Write out every entry once more, character for character.

Data records:
***
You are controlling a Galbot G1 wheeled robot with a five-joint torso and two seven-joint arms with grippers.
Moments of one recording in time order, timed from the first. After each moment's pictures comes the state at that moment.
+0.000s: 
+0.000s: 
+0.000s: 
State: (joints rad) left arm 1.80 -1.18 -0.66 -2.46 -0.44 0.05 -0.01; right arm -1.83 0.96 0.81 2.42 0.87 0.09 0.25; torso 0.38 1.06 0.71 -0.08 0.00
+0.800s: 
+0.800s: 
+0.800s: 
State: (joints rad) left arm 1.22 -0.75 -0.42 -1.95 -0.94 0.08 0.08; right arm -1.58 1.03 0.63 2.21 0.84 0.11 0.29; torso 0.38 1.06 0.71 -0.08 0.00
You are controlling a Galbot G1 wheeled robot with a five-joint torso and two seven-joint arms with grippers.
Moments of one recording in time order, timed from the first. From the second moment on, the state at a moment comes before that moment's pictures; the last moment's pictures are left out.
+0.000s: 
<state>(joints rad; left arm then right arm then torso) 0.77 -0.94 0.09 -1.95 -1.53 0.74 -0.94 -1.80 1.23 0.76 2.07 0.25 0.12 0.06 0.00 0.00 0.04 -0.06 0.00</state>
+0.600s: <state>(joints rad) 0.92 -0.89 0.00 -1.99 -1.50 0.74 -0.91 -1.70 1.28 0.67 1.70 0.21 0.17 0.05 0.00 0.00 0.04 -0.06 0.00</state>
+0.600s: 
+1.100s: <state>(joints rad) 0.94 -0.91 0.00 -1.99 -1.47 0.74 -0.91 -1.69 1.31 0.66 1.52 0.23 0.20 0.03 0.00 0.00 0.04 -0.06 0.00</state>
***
EXPECTED ANSWER:
You are controlling a Galbot G1 wheeled robot with a five-joint torso and two seven-joint arms with grippers.
Moments of one recording in time order, timed from the first. After each moment's pictures comes the state at that moment.
+0.000s: 
+0.000s: 
+0.000s: 
State: (joints rad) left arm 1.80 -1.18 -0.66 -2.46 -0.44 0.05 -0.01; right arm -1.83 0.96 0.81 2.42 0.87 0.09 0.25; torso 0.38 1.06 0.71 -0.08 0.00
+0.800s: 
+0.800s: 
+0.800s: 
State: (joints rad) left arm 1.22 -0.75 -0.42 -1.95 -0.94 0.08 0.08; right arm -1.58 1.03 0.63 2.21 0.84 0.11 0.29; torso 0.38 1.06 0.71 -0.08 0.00
You are controlling a Galbot G1 wheeled robot with a five-joint torso and two seven-joint arms with grippers.
Moments of one recording in time order, timed from the first. From the second moment on, the state at a moment comes before that moment's pictures; the last moment's pictures are left out.
+0.000s: 
<state>(joints rad; left arm then right arm then torso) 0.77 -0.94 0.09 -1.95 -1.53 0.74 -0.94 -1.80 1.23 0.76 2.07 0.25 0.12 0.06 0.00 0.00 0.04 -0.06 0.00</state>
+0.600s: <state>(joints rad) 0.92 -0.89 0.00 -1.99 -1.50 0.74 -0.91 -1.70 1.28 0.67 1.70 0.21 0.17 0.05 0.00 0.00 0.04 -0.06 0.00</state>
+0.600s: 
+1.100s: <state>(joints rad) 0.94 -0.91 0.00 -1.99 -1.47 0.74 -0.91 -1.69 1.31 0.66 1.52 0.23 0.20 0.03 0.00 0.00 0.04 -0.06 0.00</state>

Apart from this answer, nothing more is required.